##### Records #####
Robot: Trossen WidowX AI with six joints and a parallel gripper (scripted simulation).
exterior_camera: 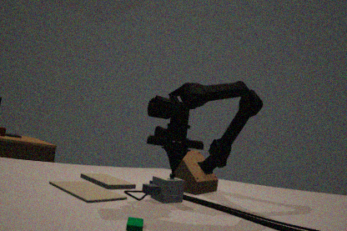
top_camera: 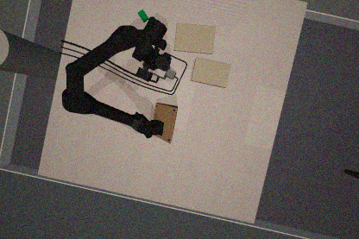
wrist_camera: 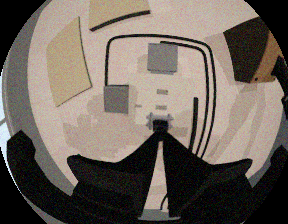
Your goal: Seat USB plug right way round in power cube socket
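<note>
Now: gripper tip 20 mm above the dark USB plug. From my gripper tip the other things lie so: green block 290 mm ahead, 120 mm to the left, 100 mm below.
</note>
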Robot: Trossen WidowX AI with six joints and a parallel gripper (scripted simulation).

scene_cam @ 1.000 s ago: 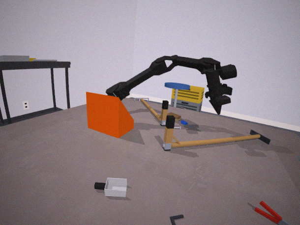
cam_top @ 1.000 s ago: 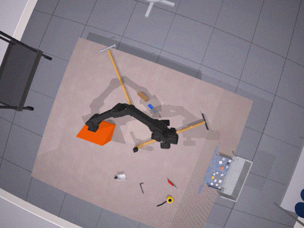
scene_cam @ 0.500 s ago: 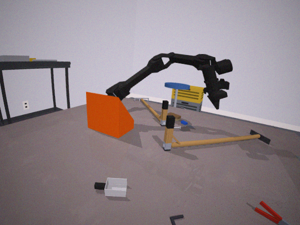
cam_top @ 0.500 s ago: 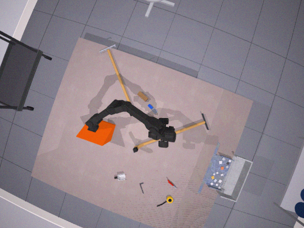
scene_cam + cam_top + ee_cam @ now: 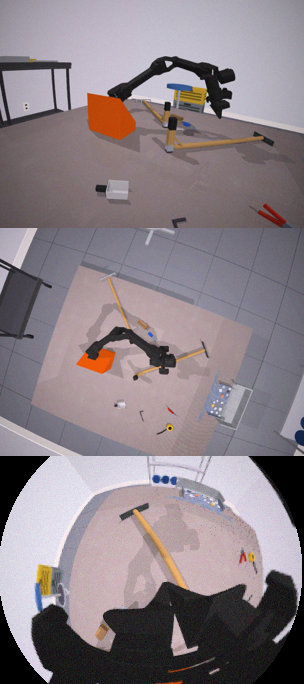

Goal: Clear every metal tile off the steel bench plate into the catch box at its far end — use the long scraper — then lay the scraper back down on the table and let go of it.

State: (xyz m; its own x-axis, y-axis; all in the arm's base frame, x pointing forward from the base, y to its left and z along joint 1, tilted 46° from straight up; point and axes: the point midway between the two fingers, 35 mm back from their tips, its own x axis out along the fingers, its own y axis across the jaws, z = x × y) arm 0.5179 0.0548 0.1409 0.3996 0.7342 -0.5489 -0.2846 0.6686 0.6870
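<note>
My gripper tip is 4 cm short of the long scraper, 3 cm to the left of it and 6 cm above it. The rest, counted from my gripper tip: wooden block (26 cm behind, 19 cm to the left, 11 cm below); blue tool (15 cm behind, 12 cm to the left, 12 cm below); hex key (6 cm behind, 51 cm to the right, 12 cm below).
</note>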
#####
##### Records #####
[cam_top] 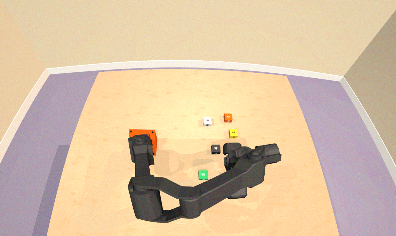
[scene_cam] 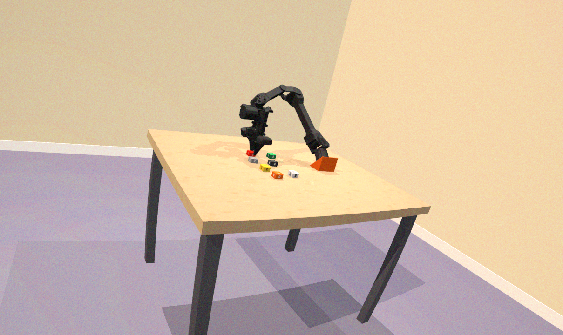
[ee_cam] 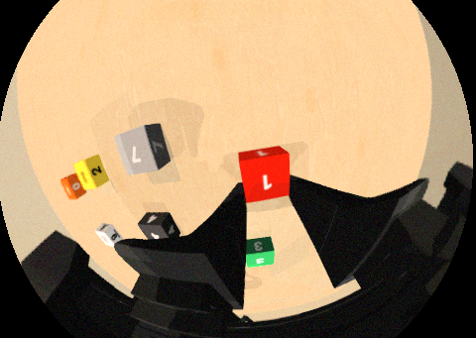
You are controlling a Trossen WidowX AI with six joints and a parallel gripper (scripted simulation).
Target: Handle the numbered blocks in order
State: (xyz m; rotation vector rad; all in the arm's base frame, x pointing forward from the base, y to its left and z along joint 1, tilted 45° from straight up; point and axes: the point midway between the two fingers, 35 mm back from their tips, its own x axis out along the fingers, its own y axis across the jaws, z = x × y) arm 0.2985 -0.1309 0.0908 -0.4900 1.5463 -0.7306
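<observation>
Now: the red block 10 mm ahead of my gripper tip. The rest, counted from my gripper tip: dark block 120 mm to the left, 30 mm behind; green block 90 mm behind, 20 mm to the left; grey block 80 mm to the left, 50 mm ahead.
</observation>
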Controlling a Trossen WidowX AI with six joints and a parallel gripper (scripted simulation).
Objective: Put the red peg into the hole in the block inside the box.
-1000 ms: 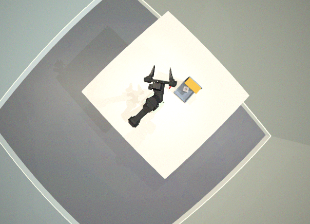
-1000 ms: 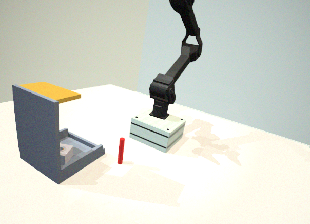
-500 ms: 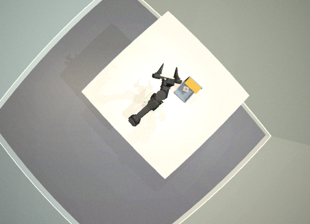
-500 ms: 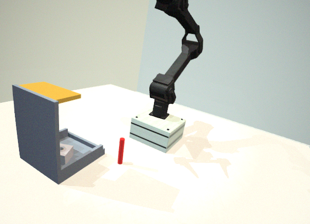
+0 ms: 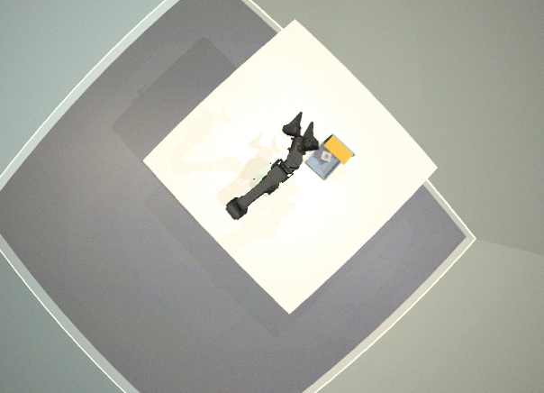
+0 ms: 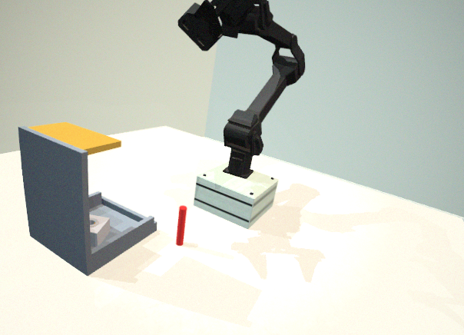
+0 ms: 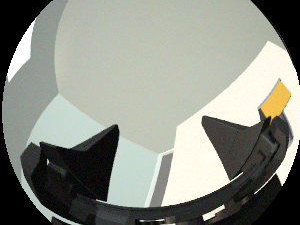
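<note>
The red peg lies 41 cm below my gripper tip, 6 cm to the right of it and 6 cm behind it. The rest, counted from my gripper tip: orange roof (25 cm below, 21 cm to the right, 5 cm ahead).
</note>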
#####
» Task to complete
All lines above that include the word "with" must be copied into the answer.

» Result of the exercise
Robot: Trossen WidowX AI with six joints and a parallel gripper (scripted simulation).
Robot: Trossen WidowX AI with six joints and a parallel gripper (scripted simulation).
You are controlling a Trossen WidowX AI with six joints and a parallel gripper (scripted simulation).
Controlling a Trossen WidowX AI with six joints and a parallel gripper (scripted simulation).

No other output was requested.